Un bal masqué, de Verdi


  • Vu Un bal masqué avec mon gros loup avec S avec qui j'aurai vu plus de Verdi en un an que dans les vingt dernières années.
  • C'est celui à la prophétie autoréalisatrice: Riccardo sait qu'il sera tué par son meilleur ami, mais il n'y croit pas, le bougre
  • Une distribution à oublier: un Riccardo tellement enroué qu'il fait pitié et qu'on a envie de mettre en urgence sous perfusion de pastilles Pullmoll, une Amelia au vibrato aussi indécemment large que son tour de taille... seule belle voix, celle de Camilla Tilling en Oscar vibrionnant.

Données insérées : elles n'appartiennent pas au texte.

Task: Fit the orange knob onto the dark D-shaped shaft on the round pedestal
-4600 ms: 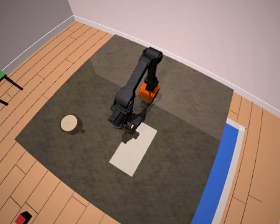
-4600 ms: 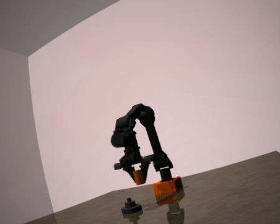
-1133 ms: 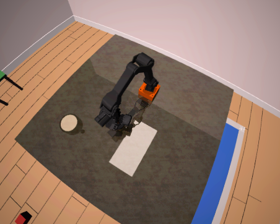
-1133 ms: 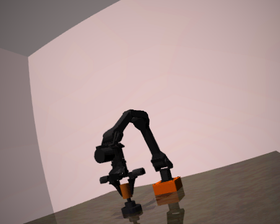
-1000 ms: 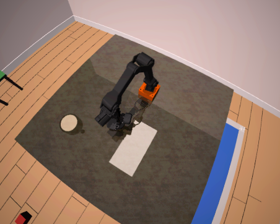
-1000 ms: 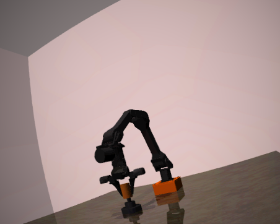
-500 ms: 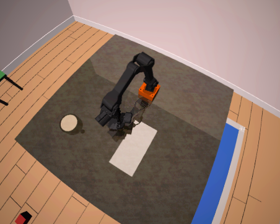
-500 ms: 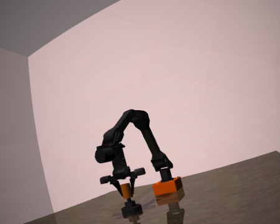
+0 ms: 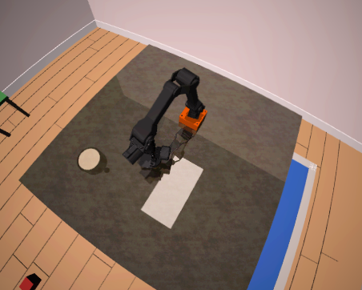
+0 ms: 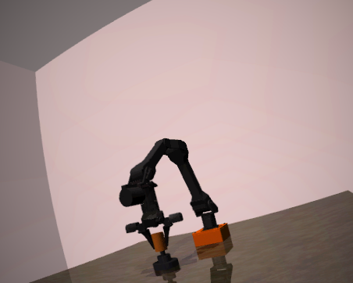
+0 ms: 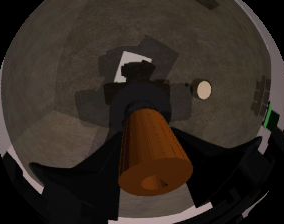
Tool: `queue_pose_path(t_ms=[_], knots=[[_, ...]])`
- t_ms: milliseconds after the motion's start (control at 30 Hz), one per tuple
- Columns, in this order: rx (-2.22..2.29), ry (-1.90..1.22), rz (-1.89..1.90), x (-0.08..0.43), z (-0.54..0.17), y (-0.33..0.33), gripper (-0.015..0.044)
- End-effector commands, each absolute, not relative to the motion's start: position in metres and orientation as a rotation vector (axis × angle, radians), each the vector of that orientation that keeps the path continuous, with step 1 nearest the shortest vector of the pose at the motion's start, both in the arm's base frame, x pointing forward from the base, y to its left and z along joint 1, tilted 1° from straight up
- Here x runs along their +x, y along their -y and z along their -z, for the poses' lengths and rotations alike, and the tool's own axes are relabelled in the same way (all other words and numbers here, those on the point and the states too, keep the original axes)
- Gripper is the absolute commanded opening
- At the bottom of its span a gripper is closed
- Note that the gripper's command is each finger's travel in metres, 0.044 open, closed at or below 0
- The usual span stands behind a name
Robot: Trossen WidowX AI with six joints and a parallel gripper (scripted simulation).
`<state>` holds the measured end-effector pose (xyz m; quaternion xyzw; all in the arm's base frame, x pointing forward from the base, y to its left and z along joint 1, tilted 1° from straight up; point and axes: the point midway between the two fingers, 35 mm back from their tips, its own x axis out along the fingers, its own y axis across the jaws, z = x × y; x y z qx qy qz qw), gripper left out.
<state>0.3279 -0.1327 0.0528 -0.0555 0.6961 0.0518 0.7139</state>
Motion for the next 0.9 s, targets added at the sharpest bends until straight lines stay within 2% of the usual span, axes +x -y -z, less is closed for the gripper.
queue_pose_path(t_ms=[0,867], knots=[[-0.128,-1.542,-0.116,0.3273,-0.0529,0.1326,0.0000],[-0.294,-1.527,-0.278,0.3254,-0.0540,0.1324,0.0000]])
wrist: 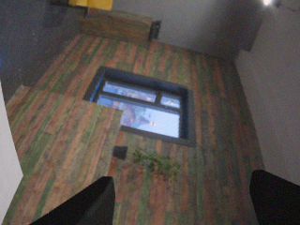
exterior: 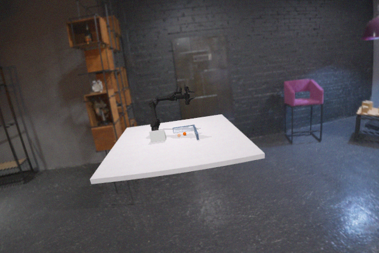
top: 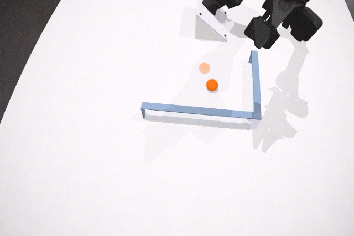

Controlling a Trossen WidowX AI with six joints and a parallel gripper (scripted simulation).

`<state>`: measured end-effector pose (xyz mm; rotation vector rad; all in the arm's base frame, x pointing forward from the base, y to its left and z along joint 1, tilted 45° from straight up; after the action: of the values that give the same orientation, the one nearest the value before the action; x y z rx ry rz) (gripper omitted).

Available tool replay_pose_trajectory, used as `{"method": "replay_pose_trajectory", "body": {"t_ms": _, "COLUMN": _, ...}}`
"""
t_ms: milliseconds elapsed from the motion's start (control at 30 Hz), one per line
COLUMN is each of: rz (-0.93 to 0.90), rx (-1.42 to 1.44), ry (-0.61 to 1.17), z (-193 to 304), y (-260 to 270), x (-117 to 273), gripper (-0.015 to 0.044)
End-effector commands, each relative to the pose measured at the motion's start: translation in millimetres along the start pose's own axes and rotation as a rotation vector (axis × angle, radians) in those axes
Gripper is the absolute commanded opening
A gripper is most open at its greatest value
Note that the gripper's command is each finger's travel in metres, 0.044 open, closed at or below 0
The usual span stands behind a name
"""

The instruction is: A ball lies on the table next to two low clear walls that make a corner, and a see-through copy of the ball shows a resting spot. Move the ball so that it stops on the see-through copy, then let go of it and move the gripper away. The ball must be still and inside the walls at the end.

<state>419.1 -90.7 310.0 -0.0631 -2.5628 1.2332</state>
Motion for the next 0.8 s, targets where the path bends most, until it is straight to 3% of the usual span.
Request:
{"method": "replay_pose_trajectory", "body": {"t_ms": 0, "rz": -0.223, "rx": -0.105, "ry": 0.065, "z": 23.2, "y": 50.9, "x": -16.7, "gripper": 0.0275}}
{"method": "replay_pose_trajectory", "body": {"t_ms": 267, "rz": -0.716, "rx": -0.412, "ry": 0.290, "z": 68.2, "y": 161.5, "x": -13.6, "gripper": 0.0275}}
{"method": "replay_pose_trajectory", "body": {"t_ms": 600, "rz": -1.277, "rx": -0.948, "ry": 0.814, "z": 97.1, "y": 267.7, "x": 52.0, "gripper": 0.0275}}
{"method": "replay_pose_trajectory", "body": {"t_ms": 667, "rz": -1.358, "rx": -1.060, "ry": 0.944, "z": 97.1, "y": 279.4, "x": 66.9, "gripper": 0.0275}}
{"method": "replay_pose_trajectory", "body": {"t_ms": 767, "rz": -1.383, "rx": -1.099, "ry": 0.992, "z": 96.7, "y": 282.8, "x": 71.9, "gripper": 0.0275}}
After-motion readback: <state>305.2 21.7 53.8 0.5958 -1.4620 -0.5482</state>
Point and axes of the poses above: the point midway between the two fingers, 35 mm back from their tips, its own x axis back along the fingers, its own y axis across the jaws, z = x × y, the point moved 2 cm from there along x, back along the fingers, and after that the axes turned 10 degrees about -x, right-handed, at the moved point
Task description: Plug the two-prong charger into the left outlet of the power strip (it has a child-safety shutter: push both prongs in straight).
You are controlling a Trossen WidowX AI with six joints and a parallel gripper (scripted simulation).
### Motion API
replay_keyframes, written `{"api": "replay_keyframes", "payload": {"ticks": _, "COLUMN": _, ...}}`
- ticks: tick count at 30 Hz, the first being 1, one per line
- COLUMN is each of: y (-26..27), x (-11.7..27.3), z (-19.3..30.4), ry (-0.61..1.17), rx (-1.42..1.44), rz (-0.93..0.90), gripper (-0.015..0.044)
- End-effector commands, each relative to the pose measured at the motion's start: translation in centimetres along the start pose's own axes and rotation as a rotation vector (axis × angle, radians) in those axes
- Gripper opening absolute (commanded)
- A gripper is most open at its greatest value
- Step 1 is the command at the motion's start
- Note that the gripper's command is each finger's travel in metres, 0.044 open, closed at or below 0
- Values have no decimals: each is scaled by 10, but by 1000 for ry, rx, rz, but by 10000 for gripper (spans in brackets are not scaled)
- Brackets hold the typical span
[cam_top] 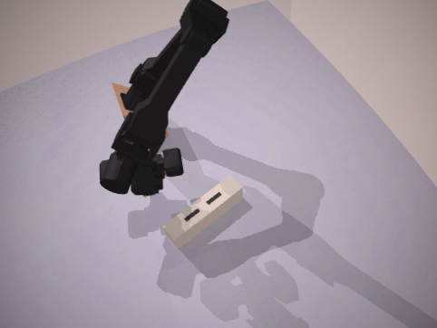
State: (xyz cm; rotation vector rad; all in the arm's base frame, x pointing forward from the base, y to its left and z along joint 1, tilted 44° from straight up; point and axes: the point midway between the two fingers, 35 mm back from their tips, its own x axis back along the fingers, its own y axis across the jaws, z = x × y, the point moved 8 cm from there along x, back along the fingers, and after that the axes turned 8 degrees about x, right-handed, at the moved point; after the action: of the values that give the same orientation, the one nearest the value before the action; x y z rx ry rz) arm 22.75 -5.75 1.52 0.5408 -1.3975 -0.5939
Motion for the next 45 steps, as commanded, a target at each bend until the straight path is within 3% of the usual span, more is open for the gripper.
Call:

  • La musique de Verdi: son génie du montage, l'ironie des situations, toujours à plusieurs sens: à l'acte II, le bref trio en ré mineur, beau comme du Mendelssohn, où le mari/ami, sa femme et le comte chantent la mort qui approche; le finale où les conjurés se moquent de l'ami fidèle qui s'est fait piéger; et enfin, à l'acte III, le quintette des conjurés avec Amalia et Oscar, véritable chaudron où cuisent les affects avant la grande scène de bal. Qu'il me soit permis de préférer la musique décolorée du petit orchestre en coulisses pour les adieux du comte et d'Amalia à ce qui suit, cette fin pompeuse où le ténor n'en finit pas d'agoniser tout en cherchant à réconcilier la terre entière....
  • Pas sûr que la musique du Lohengrin, demain, soit aussi simulante.